*AIM OF THE EXERCISE*:
For the records shown below, return an exact copy that excludes the pictures.

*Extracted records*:
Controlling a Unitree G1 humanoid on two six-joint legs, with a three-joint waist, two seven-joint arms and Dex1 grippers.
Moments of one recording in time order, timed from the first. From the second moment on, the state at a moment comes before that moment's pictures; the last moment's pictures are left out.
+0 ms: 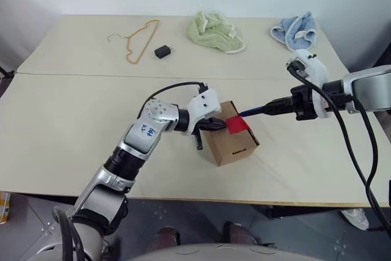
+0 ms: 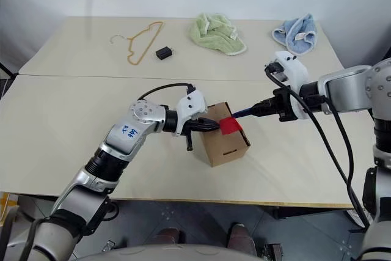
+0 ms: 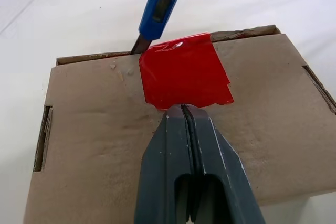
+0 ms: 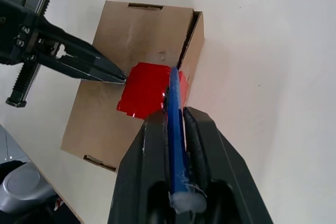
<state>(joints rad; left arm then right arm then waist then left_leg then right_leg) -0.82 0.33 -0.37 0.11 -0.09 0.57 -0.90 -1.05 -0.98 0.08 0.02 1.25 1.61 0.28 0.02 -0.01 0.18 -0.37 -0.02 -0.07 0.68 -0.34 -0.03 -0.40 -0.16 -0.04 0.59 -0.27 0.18</state>
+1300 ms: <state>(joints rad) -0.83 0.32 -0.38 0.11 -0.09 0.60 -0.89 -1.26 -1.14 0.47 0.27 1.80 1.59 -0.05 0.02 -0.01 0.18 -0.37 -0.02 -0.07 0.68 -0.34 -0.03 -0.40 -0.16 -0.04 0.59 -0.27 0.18</state>
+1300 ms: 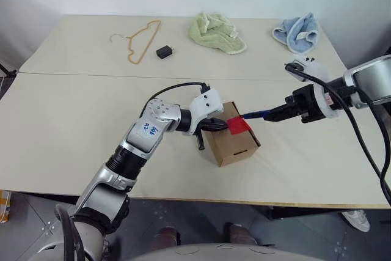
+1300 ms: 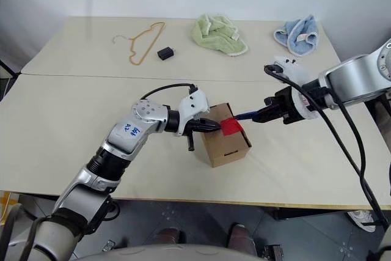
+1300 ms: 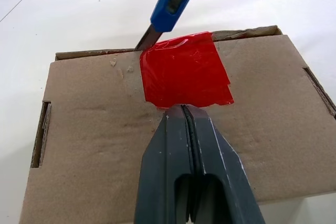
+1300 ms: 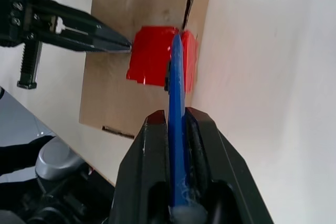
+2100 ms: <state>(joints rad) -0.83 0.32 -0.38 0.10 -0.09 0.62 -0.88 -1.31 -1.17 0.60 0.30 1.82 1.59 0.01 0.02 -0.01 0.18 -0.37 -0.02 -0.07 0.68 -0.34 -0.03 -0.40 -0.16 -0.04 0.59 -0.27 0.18</state>
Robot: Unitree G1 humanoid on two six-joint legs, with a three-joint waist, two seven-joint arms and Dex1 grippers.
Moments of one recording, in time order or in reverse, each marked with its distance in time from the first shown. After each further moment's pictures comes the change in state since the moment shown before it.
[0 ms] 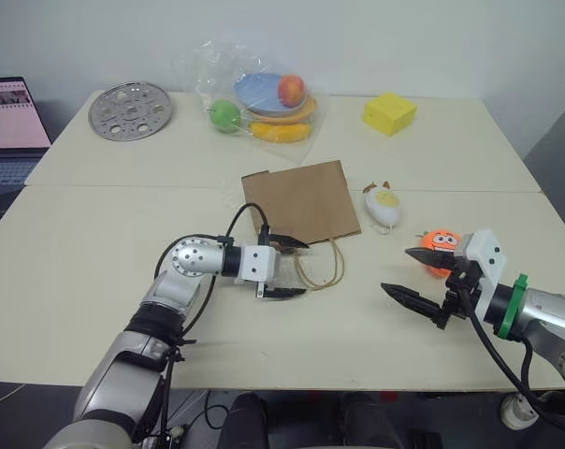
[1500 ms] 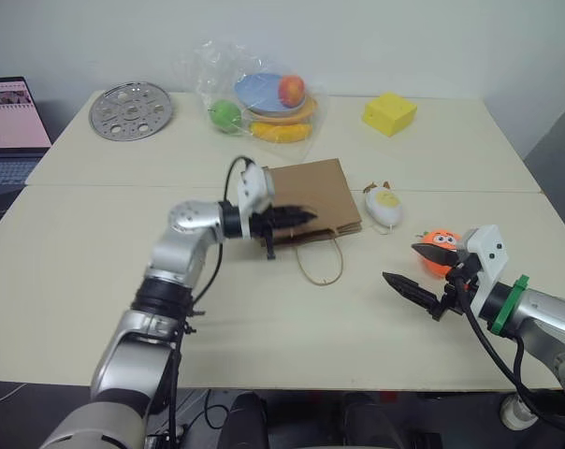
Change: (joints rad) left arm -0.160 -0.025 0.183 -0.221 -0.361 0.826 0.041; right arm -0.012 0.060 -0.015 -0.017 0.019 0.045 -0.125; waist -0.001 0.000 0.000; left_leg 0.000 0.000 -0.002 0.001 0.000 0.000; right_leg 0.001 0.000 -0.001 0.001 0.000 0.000
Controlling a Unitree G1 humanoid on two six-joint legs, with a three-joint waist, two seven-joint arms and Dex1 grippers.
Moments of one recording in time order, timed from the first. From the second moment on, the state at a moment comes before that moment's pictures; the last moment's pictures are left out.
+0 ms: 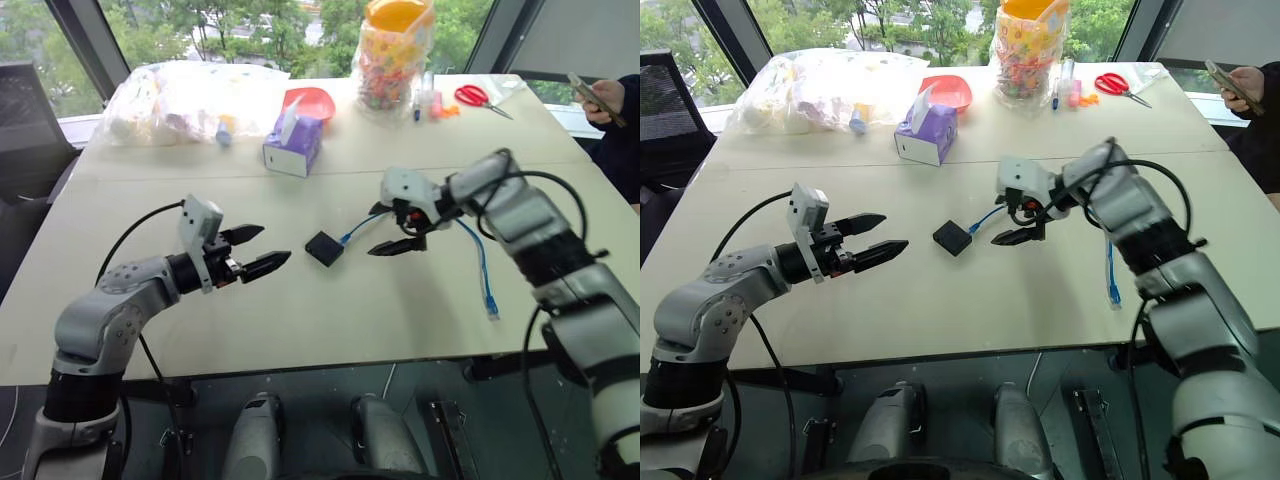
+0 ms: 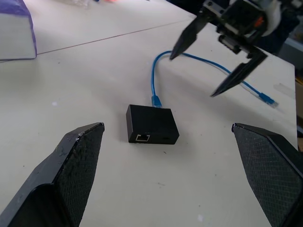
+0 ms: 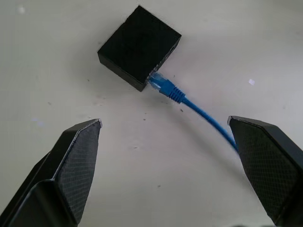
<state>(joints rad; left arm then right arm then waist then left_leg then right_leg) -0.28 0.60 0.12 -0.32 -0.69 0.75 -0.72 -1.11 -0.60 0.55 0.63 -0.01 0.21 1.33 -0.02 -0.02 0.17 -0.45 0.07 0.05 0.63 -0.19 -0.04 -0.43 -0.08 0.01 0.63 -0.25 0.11</state>
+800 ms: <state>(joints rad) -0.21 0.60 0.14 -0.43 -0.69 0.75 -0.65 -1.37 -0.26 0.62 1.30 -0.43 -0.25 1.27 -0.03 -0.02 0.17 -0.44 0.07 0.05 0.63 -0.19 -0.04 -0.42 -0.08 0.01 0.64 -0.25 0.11</state>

*ANSWER SPACE*:
Controlling a Unitree G1 humanoid on two six-joint legs, with a three-joint waist, two seven-joint arms and Dex1 grippers.
Moments of one recording in time order, timed from the first. From the second moment on, the state at a moment comes before that moment's pictures; the last moment's pictures are left out.
+0 ms: 
+0 ms: 
+0 ms: 
+0 ms: 
<state>(joints rad; left arm then right arm then waist then left_leg then right_leg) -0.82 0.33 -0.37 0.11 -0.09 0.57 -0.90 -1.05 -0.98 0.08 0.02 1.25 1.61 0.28 0.02 -0.01 0.18 -0.37 -0.02 -0.07 0.68 -0.34 -0.03 -0.40 -0.16 -0.04 0.59 -0.27 0.18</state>
+1300 ms: <state>(joints rad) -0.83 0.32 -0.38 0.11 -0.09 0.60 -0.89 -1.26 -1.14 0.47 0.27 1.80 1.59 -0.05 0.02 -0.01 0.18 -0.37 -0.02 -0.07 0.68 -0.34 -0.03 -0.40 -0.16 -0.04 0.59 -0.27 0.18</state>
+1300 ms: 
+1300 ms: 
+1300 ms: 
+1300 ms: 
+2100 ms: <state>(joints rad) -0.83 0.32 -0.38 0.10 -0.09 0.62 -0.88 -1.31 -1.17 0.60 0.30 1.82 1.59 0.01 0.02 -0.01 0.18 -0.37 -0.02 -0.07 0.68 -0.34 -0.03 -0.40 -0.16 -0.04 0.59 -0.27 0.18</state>
Robot: Unitree G1 humanoid on two six-joint legs, with a three-joint waist, two seven-joint arms and Dex1 grippers.
Moments of one recording, in time order or in reverse, each marked with its distance in time from the first shown. After each further moment's pictures comes the change in state since the moment shown before it.
[0 ms] 
[1500 ms] 
Change: (joints rad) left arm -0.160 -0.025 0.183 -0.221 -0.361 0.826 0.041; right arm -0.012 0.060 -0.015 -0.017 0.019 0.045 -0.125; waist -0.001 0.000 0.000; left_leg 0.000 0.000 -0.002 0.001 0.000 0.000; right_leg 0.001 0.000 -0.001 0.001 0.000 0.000
Controlling a Unitree G1 humanoid on two six-joint legs, with a three-joint waist, two seven-joint arms and Dex1 grippers.
Moments of one recording in time order, timed from the first. From the second moment on, the state at a moment comes before that moment's pictures; the last moment's pictures are left out.
+0 ms: 
+0 ms: 
+0 ms: 
<state>(joints rad; left arm then right arm then waist then left_leg then right_leg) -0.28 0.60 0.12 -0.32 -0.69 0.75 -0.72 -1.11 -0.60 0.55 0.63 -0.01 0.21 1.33 -0.02 -0.02 0.17 -0.45 0.07 0.05 0.63 -0.19 -0.04 -0.43 -0.08 0.01 0.63 -0.25 0.11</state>
+800 ms: <state>(joints rad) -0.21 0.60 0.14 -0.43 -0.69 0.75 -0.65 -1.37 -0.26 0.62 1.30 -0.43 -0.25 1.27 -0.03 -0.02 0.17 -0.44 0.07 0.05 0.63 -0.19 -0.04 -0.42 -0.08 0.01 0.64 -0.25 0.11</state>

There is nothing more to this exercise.